With the routine review and practice of various geometric exercises, the misconceptions will most likely occur less frequently.  I am aware that practice makes perfect therefore continuity of these skills is essential.  Students will be able to reason and problem solve without getting stuck as routinely as they once did.

As a result of my research, I found much of what I learned to be very helpful in preparing lessons for my students. I plan to help my students begin to think about transferring the skills of the measurement of perimeter, area, and volume acquired within the lessons that I implement to higher level thinking tasks. By transferring those skills, the students will be able to perform the calculations within the upcoming assigned project. My intentions are for the students to not only be able to transfer the skill of calculating perimeter, area, and volume of a   given object, but they should also be able to generalize and make application of those same skills to perform other higher level thinking exercises, (i.e. geometric formula measurement of triangles, trapezoids, and even cylinders, etc.) as they move on to higher grade levels. 

Students will eventually (at this time, the students are not ready to perform calculations as they are too complex) come to the realization that perimeter, area, and even volume concepts are experienced during real life situations, as students will eventually be faced with situations where they will have to help their parents/relatives/friends identify the measurements of: walls that require painting (area), or floors that will undergo the installation of carpeting (area), or shingles that are to be replaced on the roof (area), or being faced with identifying which belongings that they own will fit into a moving truck when relocation is a reality (volume), and upon arriving to their new residence there may be an interest in purchasing a fence for the yard (perimeter).
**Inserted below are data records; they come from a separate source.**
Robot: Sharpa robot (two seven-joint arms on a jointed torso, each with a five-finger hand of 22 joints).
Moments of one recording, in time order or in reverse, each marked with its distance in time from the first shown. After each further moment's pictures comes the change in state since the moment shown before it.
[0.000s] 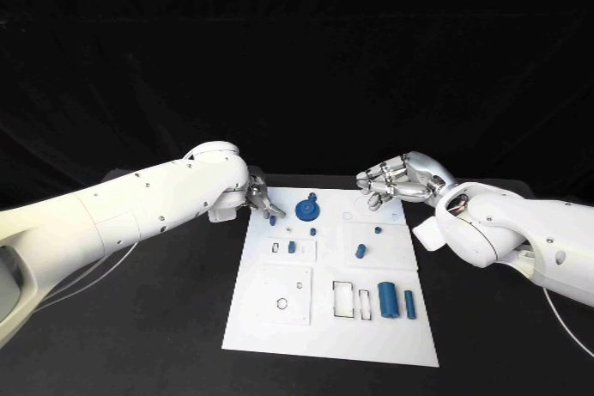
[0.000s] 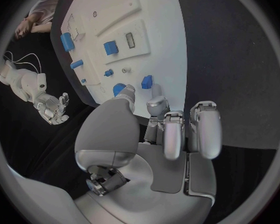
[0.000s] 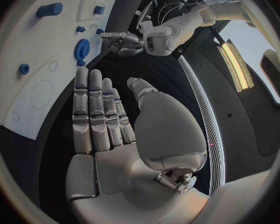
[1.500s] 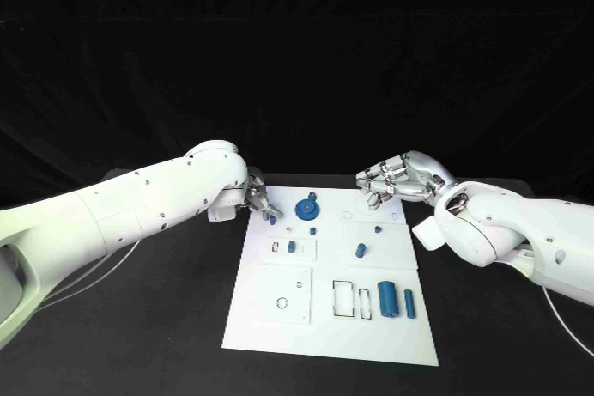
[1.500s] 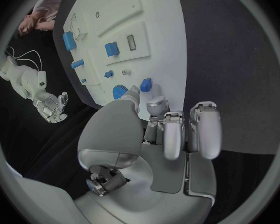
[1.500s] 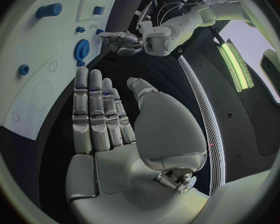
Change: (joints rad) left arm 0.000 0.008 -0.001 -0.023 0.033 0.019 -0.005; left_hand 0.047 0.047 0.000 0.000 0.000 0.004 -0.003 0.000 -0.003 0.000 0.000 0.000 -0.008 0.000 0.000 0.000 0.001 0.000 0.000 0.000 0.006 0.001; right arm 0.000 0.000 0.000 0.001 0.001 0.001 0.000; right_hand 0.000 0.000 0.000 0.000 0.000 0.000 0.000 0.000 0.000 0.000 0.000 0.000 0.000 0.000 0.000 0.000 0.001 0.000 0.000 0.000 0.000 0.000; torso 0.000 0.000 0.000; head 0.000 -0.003
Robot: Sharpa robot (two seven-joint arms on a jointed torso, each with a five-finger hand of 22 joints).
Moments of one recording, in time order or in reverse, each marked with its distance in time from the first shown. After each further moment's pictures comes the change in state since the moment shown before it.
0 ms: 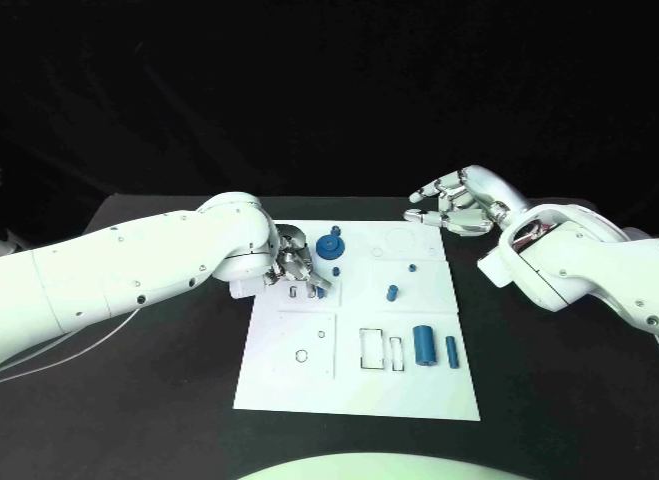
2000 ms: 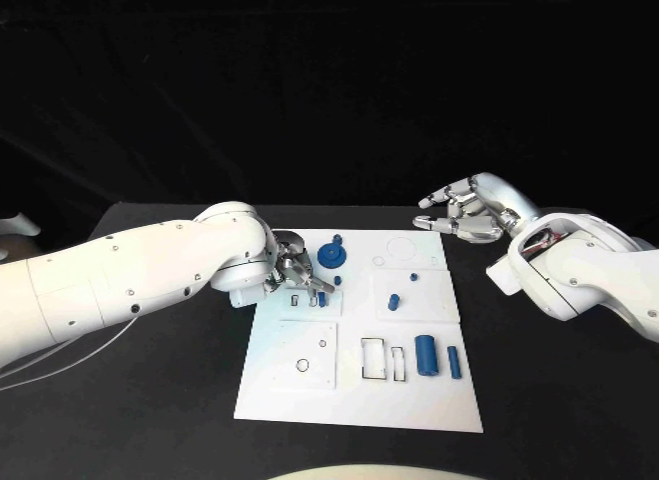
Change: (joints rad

The above mentioned concepts are tasks geared toward older children and the idea is for the exercises and activities within this unit to be used to prepare the student to eventually be able to complete those higher level, more complex tasks. The more students are provided with practice that entails geometry (much like the other academic topics that are addressed in school which act to prepare the student for real life), the more comfortable they will be at handling various tasks in their life of which natural math will play a part.